Das Tüfteln hat sich ausgezahlt. „Californian Soil“, das dritte Album von London Grammar, ist ihr bislang bestes. Auf bewundernswerte Weise meistert die Band das fragile Gleichgewicht zwischen Elektronik und symphonischen Sounds, erzeugt Spannung in diesem sich permanent verschiebenden Kraftfeld. Auch die Texte funktionieren auf mehreren Ebenen. So passt „Lord It's A Feeling“ auch auf die Situation von Frauen im männlich dominierten britischen Musikbusiness. Darauf, wie Künstlerinnen rekrutiert und wieder fallen gelassen werden. London Grammar sind 2013 sehr jung sehr erfolgreich geworden und haben dabei nicht immer die Kontrolle über ihre Geschicke gehabt. Die Zeile „I saw the way you made her feel like she should be somebody else“ könnte sich also auch auf die Svengalis der Musikindustrie beziehen, die cleveren Drahtzieher, die sich einen Spaß aus dem Erschaffen und Zerstören von Popstars machen. Hannah Reids alte Losung „I'm wasting my young years, it doesn't matter“, die sie 2013 in ihrem ersten Chartsong „Wasting My Young Years“ so leidenschaftlich sang, hat wohl für sie an Glanz verloren. „An einem bestimmten Punkt meiner Karriere habe ich meine Gesundheit geopfert, was nicht gut war“, sagt sie: „Nicht jeder kann permanent auf Tour gehen. Ich gehöre zu jenen, die viel Zeit zu Hause verbringen müssen, um sich wohlzufühlen.“

Auf dem neuen Album reflektieren London Grammar auch die ausgedehnte Amerika-Tournee nach ihrem zweiten Album. Von Amerikaklischees hat Reid, die sich ursprünglich von US-Stars wie Whitney Houston, Stevie Nicks und Christina Aguilera inspirieren ließ, genug. Sowohl der Titelsong „Californian Soil“ wie „America“, das in seiner schwebenden Ästhetik an Lana Del Rey erinnert, handeln vom Wert der eigenen Gefühle, die von Grenzüberschreitungen seitens anderer Menschen bedroht sind. „They keep on trying it“, singt Reid mit einer Stimme, die Glas schneiden könnte. „Leute respektieren deine Grenzen nicht und nützen dich aus“, erklärt sie: „Ich war lange Zeit nicht in der Lage, für meine Bedürfnisse einzustehen. Das hat mir viel Energie geraubt.“

Neues Selbstvertrauen

Die Energie ist mittlerweile wieder da. Reid hört auf keine Einflüsterer mehr. Die melodiöse Musik, die popmusikalische Amtskappeln gern unter dem Terminus Indietronica rubrizieren, strahlt dieses neue Selbstvertrauen aus. Die Rhythmen, die nie zu hektisch werden, geben dem Sound auf unmerkliche Art Erdung.
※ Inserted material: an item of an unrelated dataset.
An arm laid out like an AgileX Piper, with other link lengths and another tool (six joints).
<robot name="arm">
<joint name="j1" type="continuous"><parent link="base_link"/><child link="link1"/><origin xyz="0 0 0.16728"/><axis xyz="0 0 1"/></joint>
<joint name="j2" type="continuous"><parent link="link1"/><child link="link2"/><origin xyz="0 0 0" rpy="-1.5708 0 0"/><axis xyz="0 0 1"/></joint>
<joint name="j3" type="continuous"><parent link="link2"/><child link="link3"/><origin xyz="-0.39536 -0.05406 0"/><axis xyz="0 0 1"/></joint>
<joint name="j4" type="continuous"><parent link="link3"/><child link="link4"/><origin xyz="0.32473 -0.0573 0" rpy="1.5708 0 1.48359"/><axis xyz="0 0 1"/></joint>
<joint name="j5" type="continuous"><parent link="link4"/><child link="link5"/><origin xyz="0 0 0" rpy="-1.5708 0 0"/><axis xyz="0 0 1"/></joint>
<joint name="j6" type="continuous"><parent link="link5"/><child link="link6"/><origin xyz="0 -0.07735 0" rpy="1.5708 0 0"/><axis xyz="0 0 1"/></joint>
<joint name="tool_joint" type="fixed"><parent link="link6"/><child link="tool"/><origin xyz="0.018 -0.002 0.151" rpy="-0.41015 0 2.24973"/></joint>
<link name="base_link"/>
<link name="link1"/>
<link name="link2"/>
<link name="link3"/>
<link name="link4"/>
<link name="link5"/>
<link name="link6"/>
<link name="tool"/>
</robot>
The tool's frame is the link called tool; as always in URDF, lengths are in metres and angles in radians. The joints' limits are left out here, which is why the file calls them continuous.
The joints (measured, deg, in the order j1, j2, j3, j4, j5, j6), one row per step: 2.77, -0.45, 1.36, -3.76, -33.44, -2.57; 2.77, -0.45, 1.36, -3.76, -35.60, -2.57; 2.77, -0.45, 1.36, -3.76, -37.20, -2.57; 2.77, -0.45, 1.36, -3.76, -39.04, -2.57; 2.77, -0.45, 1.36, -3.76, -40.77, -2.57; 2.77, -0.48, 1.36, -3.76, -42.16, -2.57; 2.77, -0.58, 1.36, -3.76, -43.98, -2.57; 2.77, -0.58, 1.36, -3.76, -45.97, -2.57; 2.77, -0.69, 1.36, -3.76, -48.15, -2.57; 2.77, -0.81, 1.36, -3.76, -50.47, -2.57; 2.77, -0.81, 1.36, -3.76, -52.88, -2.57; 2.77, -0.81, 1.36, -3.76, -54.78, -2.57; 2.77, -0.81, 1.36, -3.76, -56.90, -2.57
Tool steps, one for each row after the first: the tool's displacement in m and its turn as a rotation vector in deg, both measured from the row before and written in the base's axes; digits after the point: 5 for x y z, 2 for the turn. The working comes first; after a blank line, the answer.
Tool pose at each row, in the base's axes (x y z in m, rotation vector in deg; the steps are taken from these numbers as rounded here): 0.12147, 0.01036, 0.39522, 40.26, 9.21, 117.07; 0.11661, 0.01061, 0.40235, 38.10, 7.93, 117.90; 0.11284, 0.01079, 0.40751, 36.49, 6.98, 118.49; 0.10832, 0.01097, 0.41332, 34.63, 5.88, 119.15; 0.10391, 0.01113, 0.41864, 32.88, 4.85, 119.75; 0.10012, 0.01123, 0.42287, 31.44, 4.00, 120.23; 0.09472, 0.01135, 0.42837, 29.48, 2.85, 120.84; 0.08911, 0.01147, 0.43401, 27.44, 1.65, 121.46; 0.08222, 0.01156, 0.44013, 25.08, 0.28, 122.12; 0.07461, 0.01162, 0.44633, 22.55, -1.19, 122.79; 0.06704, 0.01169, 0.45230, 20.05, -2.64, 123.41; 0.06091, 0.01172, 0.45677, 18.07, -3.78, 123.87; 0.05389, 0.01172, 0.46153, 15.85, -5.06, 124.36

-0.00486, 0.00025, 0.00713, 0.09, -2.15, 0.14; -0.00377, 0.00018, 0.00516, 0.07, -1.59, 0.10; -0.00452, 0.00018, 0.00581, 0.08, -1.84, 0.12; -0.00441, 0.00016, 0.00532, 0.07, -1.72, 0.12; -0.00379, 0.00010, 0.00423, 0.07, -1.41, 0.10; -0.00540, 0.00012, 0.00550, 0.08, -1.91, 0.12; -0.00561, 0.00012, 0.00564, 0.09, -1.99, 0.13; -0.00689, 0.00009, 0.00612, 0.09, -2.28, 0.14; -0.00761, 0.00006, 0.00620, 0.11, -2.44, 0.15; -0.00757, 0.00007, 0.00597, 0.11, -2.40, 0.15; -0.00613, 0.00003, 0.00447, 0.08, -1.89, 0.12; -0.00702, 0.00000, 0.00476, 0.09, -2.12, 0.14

Reid komponiert nicht nur, wenn es darum geht, ein Album aufzunehmen. Es ist ihr vielmehr zur täglichen Übung geworden, wie ihre Meditation. Über die Zukunft macht sie sich Gedanken, aber keine Sorgen: „Es splittet sich alles auf. Es gibt Künstler, die von Streaming leben, solche, die viele Tonträger verkaufen und schließlich welche, die hauptsächlich von ihren Auftritten leben. Es gibt nicht mehr nur ein einziges Karrieremodell. Dennoch ist es unerlässlich, dass die Streamingplattformen fairer mit den Künstlern umgehen. Wenn man sich ständig ums Geld sorgen muss, kann in der Kunst nichts Gescheites herauskommen.“ Gut, dass London Grammar da wenig Sorgen haben müssen. Ihre Alben schlagen verlässlich ganz oben in den Charts ein.